The Body Shop dan BP (dengan bendera “Beyond Petroleum”-nya), sering
dianggap sebagai memiliki image unik terkait isu lingkungan.
2.
Human resources. Program CSR dapat membantu dalam
perekrutan karyawan baru, terutama yang memiliki kualifikasi tinggi.
Saat interview, calon karyawan yang memiliki pendidikan dan pengalaman
tinggi sering bertanya tentang CSR dan etika bisnis perusahaan, sebelum
mereka memutuskan menerima tawaran. Bagi staf lama, CSR juga dapat
meningkatkan persepsi, reputasi dan dedikasi dalam bekerja.
3.
License to operate. Perusahaan yang menjalankan CSR dapat
mendorong pemerintah dan publik memberi ”ijin” atau ”restu” bisnis.
Karena dianggap telah memenuhi standar operasi dan kepedulian terhadap
lingkungan dan masyarakat luas.
4.
Risk management. Manajemen resiko merupakan isu sentral
bagi setiap perusahaan. Reputasi perusahaan yang dibangun bertahun-tahun
bisa runtuh dalam sekejap oleh skandal korupsi, kecelakaan karyawan,
atau kerusakan lingkungan. Membangun budaya ”doing the right thing”
berguna bagi perusahaan dalam mengelola resiko-resiko bisnis.
Melihat perkembangan yang ada, kini banyak perusahaan mulai memiliki
pandangan positif terhadap CSR. Pandangan ini bergeser dari cara pandang
underestimate bahkan ke overestimate. Jika pada masa lalu pandangan
terhadap CSR lebih banyak dipengaruhi Milton Friedman yang cenderung
”memusuhi” CSR. Kini, pandangan sejumlah perusahaan terhadap CSR lebih
positif, bahkan terkadang overestimate. Seakan-akan CSR adalah panacea
yang bisa menyembuhkan penyakit apa saja. Padahal, manfaat CSR terhadap
perusahaan tidaklah ”taken for granted” dan secara otomatis.

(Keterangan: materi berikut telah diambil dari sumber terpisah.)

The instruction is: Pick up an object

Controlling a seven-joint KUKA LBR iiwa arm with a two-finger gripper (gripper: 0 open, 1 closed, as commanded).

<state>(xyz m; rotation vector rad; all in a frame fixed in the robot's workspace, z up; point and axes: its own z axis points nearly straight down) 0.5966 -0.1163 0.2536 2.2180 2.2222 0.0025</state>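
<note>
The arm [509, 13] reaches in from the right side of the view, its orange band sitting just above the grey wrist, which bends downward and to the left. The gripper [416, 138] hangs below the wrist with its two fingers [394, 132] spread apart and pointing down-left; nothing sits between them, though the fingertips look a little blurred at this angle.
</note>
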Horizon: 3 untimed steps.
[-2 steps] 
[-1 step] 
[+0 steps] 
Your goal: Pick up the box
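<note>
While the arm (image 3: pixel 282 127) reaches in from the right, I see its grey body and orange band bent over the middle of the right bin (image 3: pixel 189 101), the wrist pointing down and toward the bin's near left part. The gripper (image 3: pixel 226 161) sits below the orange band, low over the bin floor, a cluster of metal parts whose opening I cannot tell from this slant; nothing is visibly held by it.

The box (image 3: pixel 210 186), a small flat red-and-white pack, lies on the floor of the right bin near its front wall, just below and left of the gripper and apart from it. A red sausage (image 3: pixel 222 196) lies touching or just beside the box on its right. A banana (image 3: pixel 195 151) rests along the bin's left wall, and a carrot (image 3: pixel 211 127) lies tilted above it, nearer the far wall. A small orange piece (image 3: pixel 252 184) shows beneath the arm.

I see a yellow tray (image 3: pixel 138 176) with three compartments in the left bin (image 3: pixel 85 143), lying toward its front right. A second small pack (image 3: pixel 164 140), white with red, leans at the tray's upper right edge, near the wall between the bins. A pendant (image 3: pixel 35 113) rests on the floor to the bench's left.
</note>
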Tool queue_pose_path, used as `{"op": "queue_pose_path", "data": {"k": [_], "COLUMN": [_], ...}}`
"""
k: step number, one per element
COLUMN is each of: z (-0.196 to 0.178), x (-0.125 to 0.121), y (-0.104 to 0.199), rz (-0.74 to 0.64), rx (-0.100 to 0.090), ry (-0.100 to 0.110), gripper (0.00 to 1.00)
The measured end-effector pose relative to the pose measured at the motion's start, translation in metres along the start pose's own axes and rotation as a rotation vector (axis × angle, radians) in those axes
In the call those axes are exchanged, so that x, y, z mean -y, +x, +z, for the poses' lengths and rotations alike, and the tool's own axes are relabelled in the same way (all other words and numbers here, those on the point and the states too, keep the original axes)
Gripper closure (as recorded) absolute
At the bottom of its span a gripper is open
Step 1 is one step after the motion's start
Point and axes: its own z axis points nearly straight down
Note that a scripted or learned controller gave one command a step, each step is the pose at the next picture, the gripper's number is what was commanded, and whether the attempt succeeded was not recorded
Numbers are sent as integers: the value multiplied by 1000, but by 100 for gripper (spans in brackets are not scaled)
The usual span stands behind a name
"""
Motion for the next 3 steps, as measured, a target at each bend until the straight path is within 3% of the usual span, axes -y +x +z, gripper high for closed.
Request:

Dalam prakteknya, tidak semua yang dianggap positif oleh sebuah
perusahaan bisa dengan serta merta diadopsi oleh perusahaan lain,
termasuk pula dalam hal keberhasilan pengelolaan CSR ini. Pengalaman
sukses yang dianggap menguntungkan sebuah perusahaan harus benar-benar
dicermati secara empiris, benarkah bisa juga berlaku universal. Karena
lewat sejumlah peristiwa yang ada, ternyata bukti-bukti empiris yang ada
menunjukan bahwa kesuksesan pengelolaan CSR juga ternyata ada pada
kondisi-kondisi tertentu saja. Begitu ia di copy paste dalam kondisi
yang berbeda, ternyata hasilnya pun bisa berbeda.
CSR yang dilakukan perusahaan dalam kenyataannya merupakan wujud
berbagi kepedulian. Namun dalam implementasinya, sebuah perusahaan perlu
dengan cermat memastikan bagaimana pola dan metode yang akan
dilakukannya bisa sesuai dengan situasi dan kondisi yang ada. Terutama
dalam konteks ini bila menyangkut hal yang berkaitan dengan pemberdayaan
masyarakat. Sukses tidaknya pengelolaan CSR juga tergantung pada
bagaimana komunikasi dan pendekatan pihak perusahaan dengan masyarakat
penerima manfaat CSR.
Ada baiknya memang, perusahaan yang ingin mengimplementasikan CSR
mereka bisa mengajak pihak lain untuk melakukan agenda ini. Pihak lain
ini setidaknya merupakan para professional dalam hal implementasi
program CSR yang biasanya selama ini mereka berorientasi non profit.
Mereka dalam kenyataannya bisa saja NGO atau LSM yang memiliki legalitas
yang jelas dan berpengalaman menangani CSR. Fortopolio mereka juga
harus dilihat, bagaimana kiprahnya selama ini dan dengan siapa saja
mereka telah bekerja.
Dengan menggandeng pihak profesional, perusahaan bisa fokus pada
pengawasan program serta evaluasinya. Dengan fokus pada evaluasi yang
ada, perusahaan bisa dengan cepat mengambil keputusan, apakah dinilai
berhasil atau gagal. Dengan demikian para pengambil kebijakan akan
dengan mudah dan cepat pula mengambil kebijakan programnya akan
diperbesar skalanya atau malah dihentikan sama sekali.